Often I will see a patient who by my clinical and POCUS assessment is way behind on fluids. I generally look at the JVP, IVC, CVS (? PCE, End diastolic R&L ventricular dimensions, Ventricular contractility), kidneys, IVC, pleura (looking for B lines and effusions), bladder (is there any urine?). Then I take into account the weight and height, the clinical situation and make an educated guess.

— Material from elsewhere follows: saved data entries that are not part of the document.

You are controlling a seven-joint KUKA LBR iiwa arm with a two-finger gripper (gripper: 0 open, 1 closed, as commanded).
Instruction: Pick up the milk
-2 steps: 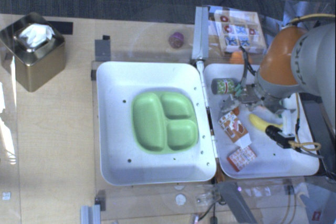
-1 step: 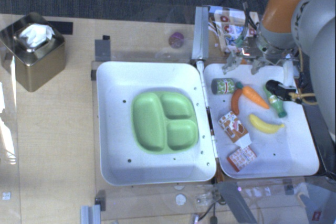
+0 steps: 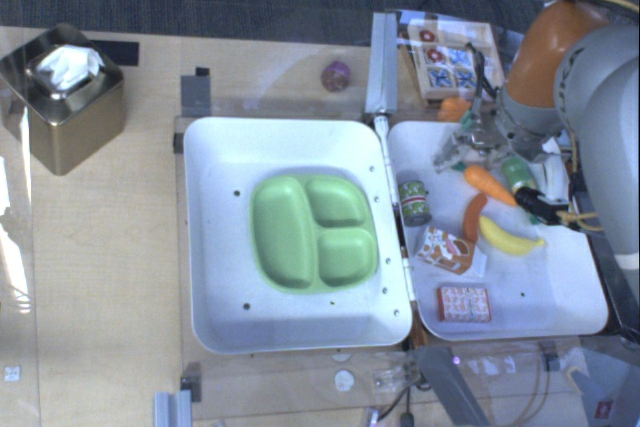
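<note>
We can read no text, brand, number or sign here. The small carton (image 3: 446, 249) in the right bin (image 3: 570, 300) carries printed red and white artwork, but its lettering is too small for us to make out. The flat red box (image 3: 464, 303) near that bin's front edge shows a pattern with no legible words. The can (image 3: 414, 202) by the bin's left wall has a label that blurs into dark and light bands. The booklet (image 3: 447, 60) behind the bins shows red and blue pictures, and we cannot decipher any print on it.
</note>
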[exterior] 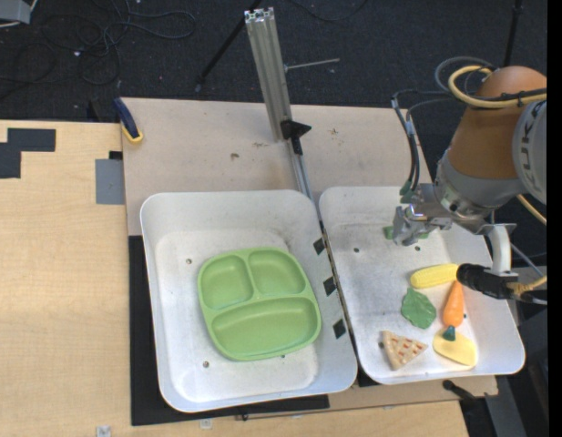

This patient was elderly, bordering on morbidly obese, febrile (40.5C), around 5’9″ tall, weak and confused with a productive cough. He had a recent hx of ureteric stone and some interstitial lung disease. His pulse and BP weren’t too bad but he looked toxic. His chest was clear with good A/E. How much fluid to give?


His IVC was pretty well invisible with gas, although after looking where it should have been, I had the impression that it was completely collapsed. The JVP was not visible at 45 Deg.


I checked again supine to make sure there was an internal jugular.

Supine the Jugular appeared as a 1-2 mm thread. At about 10 Deg. head up it disappeared again.


The pleura looked clear with no B lines.


The PSL and Apical 4 Chamber views were pretty bad but after some looking were good enough to pretty well rule out a PCE and see that the R&L ventricles were on the small side and moving reasonably well.



The kidneys looked reasonably good for his age (also no hydronephrosis).



The bladder looked Ok with some urine.
All in all, with the above information, I guestimated that I would order a 3 Liter bolus of NS-> 150cc/hr.

About 30 minutes or so the CXR looked like this (no pulmonary oedema):


Somehow in our ED, “boluses” can take a while. So 2 hours later the RN said that the patient had only 2 L but had “basilar crackles” and so the RN stopped the bolus and went to maintenance and then told me.


I went back, the patient looked much the same. He had urinated only a slight amount. His bladder was a little bigger so he had made some urine (~150 cc).




His pleura looked fine again.


The IVC was still gassed out. However his JVP was now visible and appeared just above the lowest point I could put the probe on the neck (a rather thick neck due to the body habitus).


His chest ,to IPPA, seemed again about the same, reasonably normal for mild interstitial lung disease.

Based on my second clinical and POCUS assessment, I told the RN that the patient was not in pulmonary oedema and to finish off the bolus.

The second CXR confirmed this.


The patient didn’t go into pulmonary oedema later either.
So a reasonably quick assessment with POCUS (say 10 minute tops, probably less, gave a reasonable assessment of fluid needs and the confidence to realize that the bolus would not put the patient into pulmonary oedema.